The report also says pay for low grade, temporary or informal work tends to be low, income is irregular, and workers are vulnerable to extortion. “In India, some manual workers reported they have been paid in food rather than money,” it says. The study also noted that sanitary workers often face social stigma and discrimination. It said,
This is especially true when sanitation is linked to a caste-based structure and often allocated to castes perceived to be lower in the caste hierarchy, such as in India and Bangladesh, where sanitation work is perceived to belong to the Dalit caste.
This stigma often resulted in inter-generational discrimination, where children of sanitary workers struggle to escape the vicious cycle of limited opportunities and sanitary work. Furthermore, alcoholism and drug addiction to evade the working conditions were common among some sanitary workers, the study said.
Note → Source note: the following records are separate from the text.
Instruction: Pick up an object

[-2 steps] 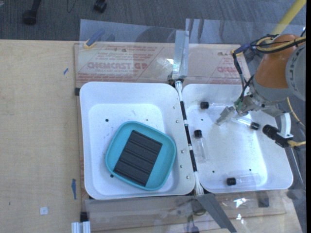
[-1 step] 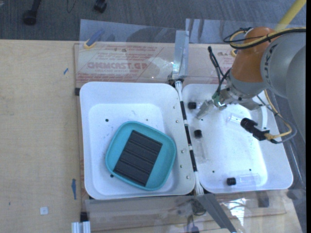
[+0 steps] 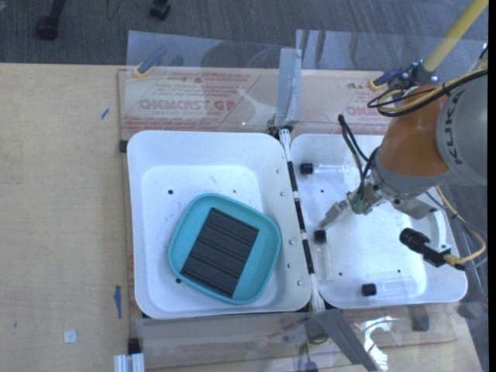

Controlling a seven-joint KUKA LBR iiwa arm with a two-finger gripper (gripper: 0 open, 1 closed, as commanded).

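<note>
A teal square dish (image 3: 263, 258) lies in the left bin (image 3: 147, 208), and a black ribbed slab (image 3: 222, 251) rests flat on it. My gripper (image 3: 332, 214) hangs low over the left part of the right bin (image 3: 449, 285), pointing down and to the left. It is close to a small black piece (image 3: 318, 236) by the dividing wall, with no object visibly in it. Two clear tubes with black caps lie in the right bin, one near the back (image 3: 322, 168) and one near the front (image 3: 380, 288).
The orange band and grey body of the arm (image 3: 418, 146) cover the back right of the right bin, with cables looping around them. A black cylindrical part (image 3: 415, 241) sticks out beside the wrist. Clear plastic sheets stand behind the bins (image 3: 232, 99).
</note>
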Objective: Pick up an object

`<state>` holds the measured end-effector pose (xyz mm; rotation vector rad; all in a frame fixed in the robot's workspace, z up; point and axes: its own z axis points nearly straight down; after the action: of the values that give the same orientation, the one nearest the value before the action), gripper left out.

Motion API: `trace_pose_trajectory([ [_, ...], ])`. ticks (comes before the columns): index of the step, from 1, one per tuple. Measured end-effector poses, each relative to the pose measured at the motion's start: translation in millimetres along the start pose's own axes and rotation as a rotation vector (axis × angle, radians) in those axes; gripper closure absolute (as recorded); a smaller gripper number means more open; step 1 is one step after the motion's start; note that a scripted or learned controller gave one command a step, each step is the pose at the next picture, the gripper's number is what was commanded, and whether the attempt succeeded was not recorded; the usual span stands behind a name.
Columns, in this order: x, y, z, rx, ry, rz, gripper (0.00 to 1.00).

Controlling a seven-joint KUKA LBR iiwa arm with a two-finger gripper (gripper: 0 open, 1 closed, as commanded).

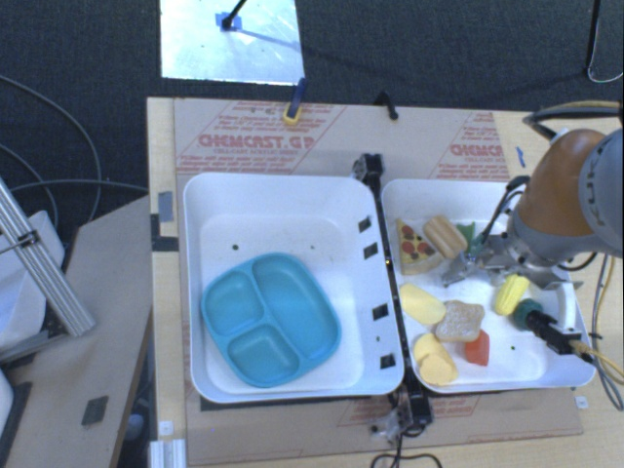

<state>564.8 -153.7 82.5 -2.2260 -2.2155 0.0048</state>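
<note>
1. Bench: light wood top bearing a brown board with red lettering; two shallow white bins sit side by side on the board.
2. Floor: dark carpet surrounds the bench; a shiny square plate lies on it beyond the bench's far edge, and cables run at the left and upper right.
3. Left bin: holds a blue divided tray, set toward the near left.
4. Right bin: holds toy foods, namely a pizza slice and a hot dog bun at the far side, a pale yellow piece, a bread slice, a red piece, yellow rounds at the near edge, and a corn cob toward the right.
5. Gripper: low inside the right bin, just beside the hot dog bun and pizza slice. Jaw state cannot be determined; nothing is visibly held.
6. Left margin: a metal frame rail stands beside the bench.
</note>
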Motion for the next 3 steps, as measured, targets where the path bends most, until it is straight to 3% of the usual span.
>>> trace_pose_trajectory([
  [1,30.4,-70.3,-1.3,0.002,0.004,-0.004,0.00],
  [2,29.7,-62.2,-16.1,-0.017,0.001,-0.007,1.00],
  [3,120.4,-15.5,-107.5,-0.015,0.003,-0.019,1.00],
])
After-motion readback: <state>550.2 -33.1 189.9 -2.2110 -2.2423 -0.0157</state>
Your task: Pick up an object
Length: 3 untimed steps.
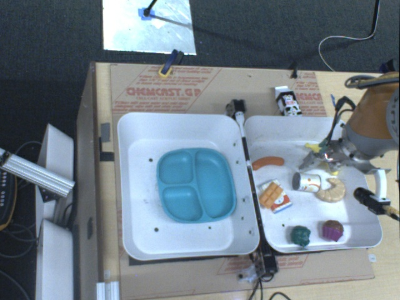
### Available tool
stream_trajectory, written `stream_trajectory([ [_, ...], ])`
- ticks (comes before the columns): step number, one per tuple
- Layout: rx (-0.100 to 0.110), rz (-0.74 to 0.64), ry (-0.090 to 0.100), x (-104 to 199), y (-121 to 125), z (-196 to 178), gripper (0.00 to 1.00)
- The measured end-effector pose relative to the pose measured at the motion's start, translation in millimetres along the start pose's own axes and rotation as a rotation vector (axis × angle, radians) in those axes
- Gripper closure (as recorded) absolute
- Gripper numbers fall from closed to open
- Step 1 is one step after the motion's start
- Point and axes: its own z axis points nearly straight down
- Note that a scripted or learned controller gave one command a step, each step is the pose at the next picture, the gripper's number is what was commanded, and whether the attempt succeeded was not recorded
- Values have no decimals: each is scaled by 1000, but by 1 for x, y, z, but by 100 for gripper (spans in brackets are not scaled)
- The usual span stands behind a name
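The cardboard-topped bench stands on dark carpet; the end effector hangs over the right bin, grip indiscernible.

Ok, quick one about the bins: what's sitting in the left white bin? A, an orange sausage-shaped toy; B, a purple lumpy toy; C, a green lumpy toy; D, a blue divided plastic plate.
D: the blue divided plastic plate lies in the left white bin, while the sausage-shaped, green and purple toys all lie in the right bin.
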Motion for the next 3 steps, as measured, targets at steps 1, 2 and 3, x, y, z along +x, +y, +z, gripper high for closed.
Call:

Reacting to the report, former union minister Jairam Ramesh said all forms of manual scavenging were banned by 2013 legislation-the Prohibition of Employment as Manual Scavengers and their Rehabilitation Act.
“We must have zero tolerance policy (towards this menace),” told Mr Ramesh, who as the Rural Development Minister in the UPA government pushed the Bill in Parliament in 2013. In July 2019, a Parliament response by the Ministry of Social Justice and Empowerment stated that the government has identified 54,130 manual scavengers from 170 districts across 18 states in the country.
A separate WaterAid report quoted a study conducted by Dalberg Associates in 2018 and said there was an estimated 5 million sanitary workers across India who often came into “direct contact with human waste, working with no equipment or protection, which exposes them to a wide variety of health hazards and disease”.
Toxic gases in septic tanks and sewers can cause workers to lose consciousness or die, it said adding an estimated three sanitary workers die every five days in the country. Countless more suffer repeated infections and injury, and have their lives cut short by the everyday risks of the job, says the study.
“Family members of the sanitary workers do struggle too, both due to the stigma of the work and due to the life losses or health consequences in their families,” it adds. Raman VR, Head of Policy at WaterAid India said sanitary workers carry out one of the most essential public service in society yet they are forced to work in conditions that puts their health, lives and dignity at risk.